- PROBLEM DETAILS -
Across the entries below, how many lines include "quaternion"? Give the number and nothing else.

- MATERIAL FOR THIS TASK -
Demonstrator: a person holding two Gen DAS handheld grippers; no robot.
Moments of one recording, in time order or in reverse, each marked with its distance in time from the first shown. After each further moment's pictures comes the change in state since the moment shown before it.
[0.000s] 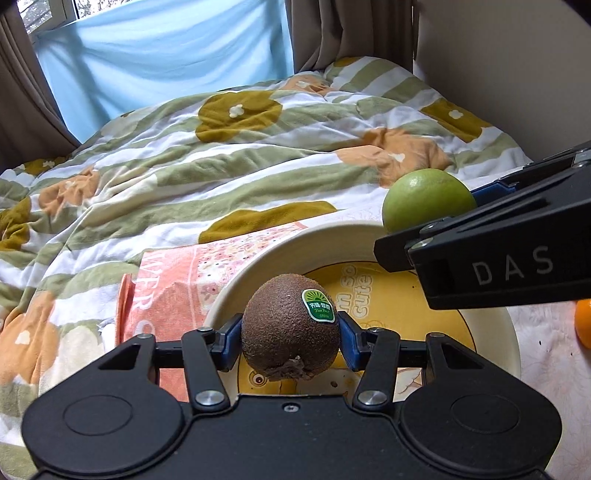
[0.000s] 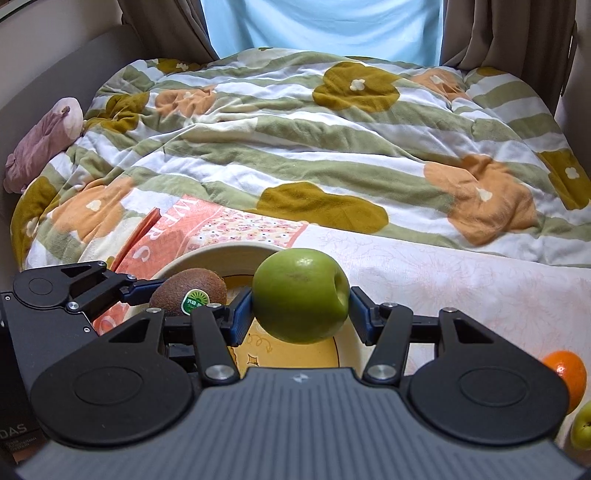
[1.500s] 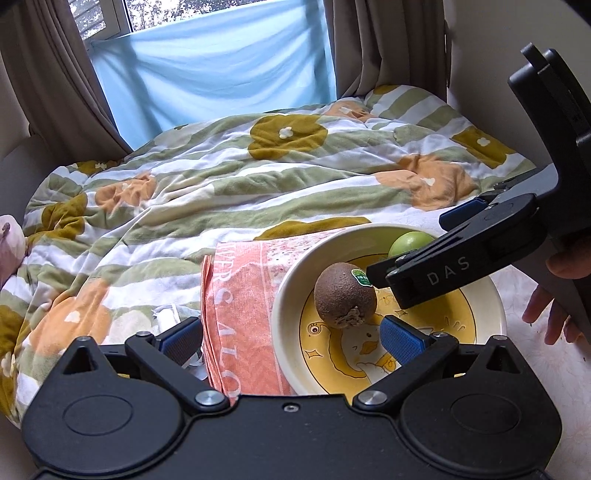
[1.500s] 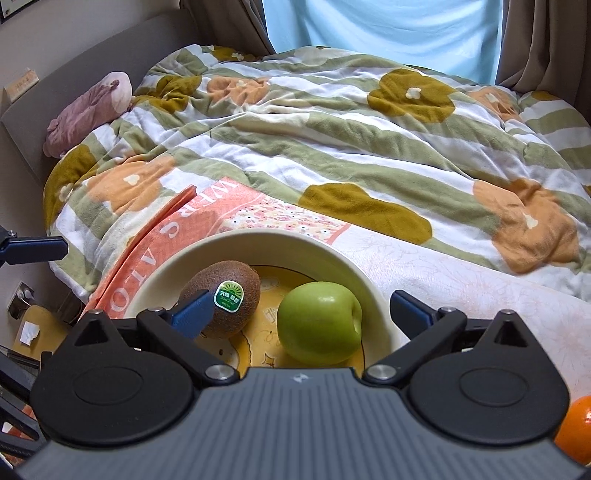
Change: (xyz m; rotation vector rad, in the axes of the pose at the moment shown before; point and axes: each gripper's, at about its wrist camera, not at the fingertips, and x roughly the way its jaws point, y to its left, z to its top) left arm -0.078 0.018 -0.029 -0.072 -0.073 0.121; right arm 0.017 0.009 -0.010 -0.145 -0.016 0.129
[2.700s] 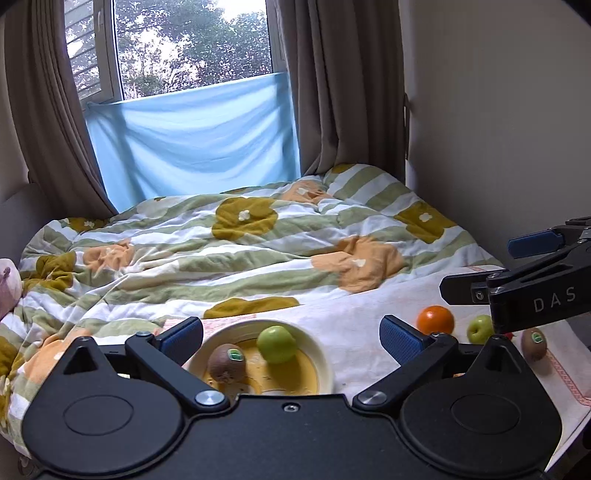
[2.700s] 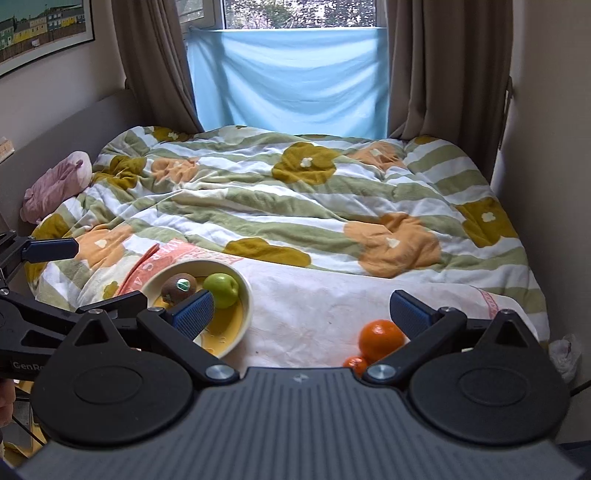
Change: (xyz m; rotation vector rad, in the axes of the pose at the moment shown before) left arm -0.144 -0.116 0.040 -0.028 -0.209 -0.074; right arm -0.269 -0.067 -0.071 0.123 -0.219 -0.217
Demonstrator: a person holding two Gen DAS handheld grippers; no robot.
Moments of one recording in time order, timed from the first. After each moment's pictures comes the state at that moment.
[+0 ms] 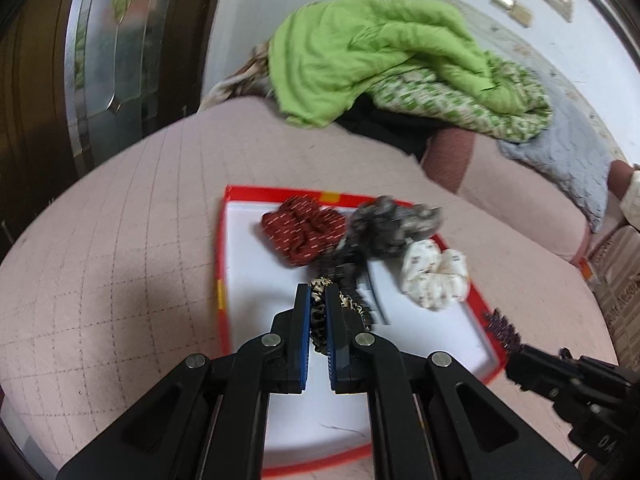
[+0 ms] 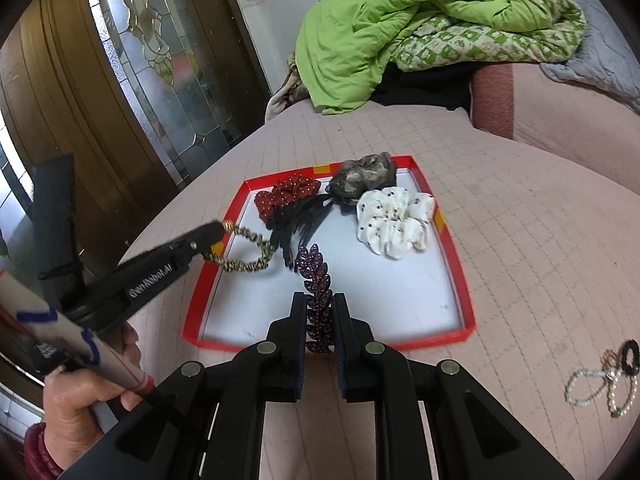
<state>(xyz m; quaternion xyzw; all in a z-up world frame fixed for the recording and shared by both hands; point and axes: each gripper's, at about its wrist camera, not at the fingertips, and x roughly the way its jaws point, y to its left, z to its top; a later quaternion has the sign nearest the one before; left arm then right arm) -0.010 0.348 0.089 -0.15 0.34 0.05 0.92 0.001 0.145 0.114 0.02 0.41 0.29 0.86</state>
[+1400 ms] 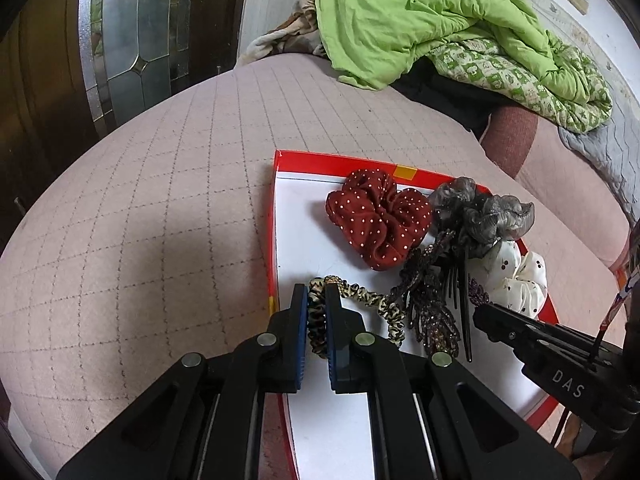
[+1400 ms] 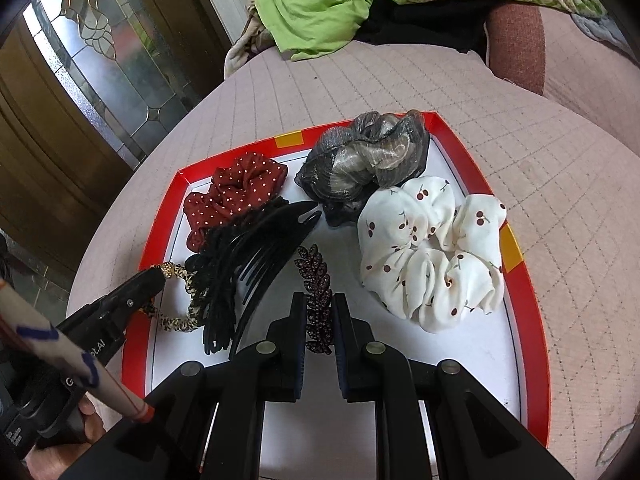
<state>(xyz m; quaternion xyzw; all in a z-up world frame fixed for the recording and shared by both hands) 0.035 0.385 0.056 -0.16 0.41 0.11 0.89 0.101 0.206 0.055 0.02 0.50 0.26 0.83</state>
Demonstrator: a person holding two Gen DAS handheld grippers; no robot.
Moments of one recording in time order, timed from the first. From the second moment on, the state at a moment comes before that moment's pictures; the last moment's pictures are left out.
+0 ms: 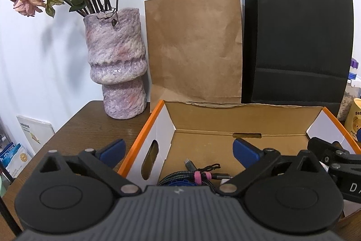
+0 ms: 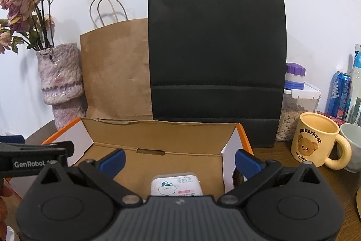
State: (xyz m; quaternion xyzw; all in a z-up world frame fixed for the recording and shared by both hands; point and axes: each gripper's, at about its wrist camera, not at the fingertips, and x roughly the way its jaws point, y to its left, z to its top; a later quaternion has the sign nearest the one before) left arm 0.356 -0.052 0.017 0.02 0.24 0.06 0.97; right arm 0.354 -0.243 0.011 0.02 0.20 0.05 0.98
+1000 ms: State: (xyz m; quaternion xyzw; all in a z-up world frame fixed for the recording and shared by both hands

- ANSWER FOR THE TASK -
4